Ed Grimsley

No. 56
- Position: Linebacker

Personal information
- Born: March 22, 1963 Canton, Ohio, U.S.
- Died: March 8, 2025 (aged 61)
- Listed height: 6 ft 0 in (1.83 m)
- Listed weight: 235 lb (107 kg)

Career information
- High school: McKinley (Canton)
- College: Akron (1981–1985)
- NFL draft: 1986: undrafted

Career history
- Indianapolis Colts (1987);
- Stats at Pro Football Reference

= Ed Grimsley =

American football player (1963-2026)

Edward Paul Grimsley (March 22, 1963 – March 8, 2025) was an American professional football player who was a linebacker for one season with the Indianapolis Colts of the National Football League (NFL). He played college football for the Akron Zips.

==Early life==
Edward Paul Grimsley was born on March 22, 1963, in Canton, Ohio. He attended Canton McKinley High School in Canton. He was a team captain in high school.

==College career==
Grimsley was a member of the Akron Zips of the University of Akron from 1981 to 1985. He was a letterman in 1981, 1982, 1983, and 1985. He started the final five games of his freshman year in 1981, posting 48 solo tackles and 45 assisted tackles overall that season.
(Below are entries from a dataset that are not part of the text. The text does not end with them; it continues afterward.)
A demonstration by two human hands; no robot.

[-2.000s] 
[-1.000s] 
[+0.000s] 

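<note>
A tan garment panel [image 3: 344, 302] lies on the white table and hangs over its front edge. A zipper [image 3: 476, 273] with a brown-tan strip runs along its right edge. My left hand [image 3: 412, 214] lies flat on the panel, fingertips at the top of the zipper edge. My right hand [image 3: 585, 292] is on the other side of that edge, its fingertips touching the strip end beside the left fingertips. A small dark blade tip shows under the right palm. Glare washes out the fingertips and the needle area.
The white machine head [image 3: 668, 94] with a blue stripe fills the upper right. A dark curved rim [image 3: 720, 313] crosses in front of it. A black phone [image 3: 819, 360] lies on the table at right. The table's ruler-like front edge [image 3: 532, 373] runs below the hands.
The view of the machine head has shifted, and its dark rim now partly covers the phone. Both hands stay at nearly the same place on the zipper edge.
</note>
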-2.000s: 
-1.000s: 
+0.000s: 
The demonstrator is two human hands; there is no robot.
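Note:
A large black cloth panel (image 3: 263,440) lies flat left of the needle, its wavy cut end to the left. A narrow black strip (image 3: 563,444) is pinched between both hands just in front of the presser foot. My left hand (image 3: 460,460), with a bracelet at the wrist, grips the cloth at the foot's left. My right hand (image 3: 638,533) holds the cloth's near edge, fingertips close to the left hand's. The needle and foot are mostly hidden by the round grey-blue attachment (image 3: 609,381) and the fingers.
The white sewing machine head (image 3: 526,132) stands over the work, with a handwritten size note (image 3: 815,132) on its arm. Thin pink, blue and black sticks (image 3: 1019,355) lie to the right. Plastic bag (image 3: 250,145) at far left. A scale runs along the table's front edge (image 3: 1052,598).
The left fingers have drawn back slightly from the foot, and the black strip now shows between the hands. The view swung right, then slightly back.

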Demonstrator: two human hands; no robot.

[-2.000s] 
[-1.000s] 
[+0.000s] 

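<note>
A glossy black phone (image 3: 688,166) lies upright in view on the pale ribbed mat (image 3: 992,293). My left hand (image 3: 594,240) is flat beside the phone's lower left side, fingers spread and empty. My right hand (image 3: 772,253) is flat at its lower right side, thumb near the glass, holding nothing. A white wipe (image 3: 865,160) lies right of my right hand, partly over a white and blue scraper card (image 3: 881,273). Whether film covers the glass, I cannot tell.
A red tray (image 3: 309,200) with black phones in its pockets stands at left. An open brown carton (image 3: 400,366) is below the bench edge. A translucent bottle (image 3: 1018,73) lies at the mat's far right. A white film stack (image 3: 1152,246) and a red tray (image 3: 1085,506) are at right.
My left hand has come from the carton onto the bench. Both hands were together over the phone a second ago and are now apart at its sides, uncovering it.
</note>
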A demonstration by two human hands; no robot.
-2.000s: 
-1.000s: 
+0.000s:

Grimsley earned All-Ohio Valley Conference and honorable mention All-American honors in 1982. He also missed two games that year due to a broken ankle. He missed six games in 1983 as well after fracturing and dislocating his left elbow. He played in the first two games of the 1984 season but was then medically redshirted with a foot injury. Grimsley was named an honorable mention Associated Press All-American his redshirt senior year in 1985.

==Professional career==
After going undrafted in the 1986 NFL draft, Grimsley signed with the Indianapolis Colts a year later on May 11, 1987. He was released on August 31. On September 23, he was signed by the Colts again during the 1987 NFL players strike. Grimsley remained with the team after the strike ended. Overall, he played in five games, starting three, for the Colts that year, recording one sack and one fumble recovery. He was then placed on injured reserve on November 2, 1987. Grimsley was released on August 3, 1988.

==Personal life==
Grimsley's brother John also played in the NFL. Another brother, Willard, played at Eastern Michigan University. Ed died on March 8, 2025.